- [WHAT IS EXPECTED]:
Produce a perfect copy of the listing, matching each line.

=== Section Start ===

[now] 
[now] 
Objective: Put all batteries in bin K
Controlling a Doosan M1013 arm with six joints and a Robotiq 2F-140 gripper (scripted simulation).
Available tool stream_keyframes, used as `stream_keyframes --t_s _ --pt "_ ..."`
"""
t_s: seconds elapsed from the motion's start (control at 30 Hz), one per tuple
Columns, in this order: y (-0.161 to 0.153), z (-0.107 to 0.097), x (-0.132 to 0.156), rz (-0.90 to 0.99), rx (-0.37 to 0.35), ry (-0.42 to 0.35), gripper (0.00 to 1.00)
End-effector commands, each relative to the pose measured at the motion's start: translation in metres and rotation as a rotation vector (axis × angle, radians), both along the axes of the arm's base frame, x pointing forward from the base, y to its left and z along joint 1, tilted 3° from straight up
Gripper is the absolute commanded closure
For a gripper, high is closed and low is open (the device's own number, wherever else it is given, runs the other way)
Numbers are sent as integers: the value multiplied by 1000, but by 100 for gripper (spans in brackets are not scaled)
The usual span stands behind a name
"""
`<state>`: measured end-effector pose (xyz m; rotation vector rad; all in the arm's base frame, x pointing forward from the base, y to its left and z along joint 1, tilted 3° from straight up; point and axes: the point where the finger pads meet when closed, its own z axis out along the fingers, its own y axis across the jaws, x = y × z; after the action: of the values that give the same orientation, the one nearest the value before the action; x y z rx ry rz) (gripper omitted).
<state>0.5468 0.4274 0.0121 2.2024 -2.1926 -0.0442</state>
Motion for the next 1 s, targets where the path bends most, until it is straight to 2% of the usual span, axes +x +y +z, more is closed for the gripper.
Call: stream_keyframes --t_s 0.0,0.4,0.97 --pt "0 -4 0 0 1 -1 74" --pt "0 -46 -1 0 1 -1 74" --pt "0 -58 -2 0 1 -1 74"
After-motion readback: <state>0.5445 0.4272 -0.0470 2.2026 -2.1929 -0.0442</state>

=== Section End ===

- [EXPECTED ANSWER]:
[now] 
[now] 
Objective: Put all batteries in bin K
Controlling a Doosan M1013 arm with six joints and a Robotiq 2F-140 gripper (scripted simulation).
Available tool stream_keyframes, used as `stream_keyframes --t_s _ --pt "_ ..."`
"""
t_s: seconds elapsed from the motion's start (control at 30 Hz), one per tuple
Columns, in this order: y (-0.161 to 0.153), z (-0.107 to 0.097), x (-0.132 to 0.156), rz (-0.90 to 0.99), rx (-0.37 to 0.35), ry (-0.42 to 0.35), gripper (0.00 to 1.00)
End-effector commands, each relative to the pose measured at the motion's start: translation in metres and rotation as a rotation vector (axis × angle, radians), both along the axes of the arm's base frame, x pointing forward from the base, y to its left and z along joint 1, tilted 3° from straight up
Gripper is the absolute commanded closure
For a gripper, high is closed and low is open (the device's own number, wherever else it is given, runs the other way)
Numbers are sent as integers: the value multiplied by 1000, but by 100 for gripper (spans in brackets are not scaled)
The usual span stands behind a name
"""
`<state>`: measured end-effector pose (xyz m; rotation vector rad; all in the arm's base frame, x pointing forward from the base, y to its left and z along joint 1, tilted 3° from straight up; point and axes: the point where the finger pads meet when closed, its own z axis out along the fingers, its own y axis across the jaws, x = y × z; after the action: of the values that give the same orientation, the one nearest the value before the action; x y z rx ry rz) (gripper omitted).
<state>0.5468 0.4274 0.0121 2.2024 -2.1926 -0.0442</state>
Motion for the next 1 s, targets where the path bends most, until it is straight to 2% of the usual span, axes +x +y +z, more is closed for the gripper.
Call: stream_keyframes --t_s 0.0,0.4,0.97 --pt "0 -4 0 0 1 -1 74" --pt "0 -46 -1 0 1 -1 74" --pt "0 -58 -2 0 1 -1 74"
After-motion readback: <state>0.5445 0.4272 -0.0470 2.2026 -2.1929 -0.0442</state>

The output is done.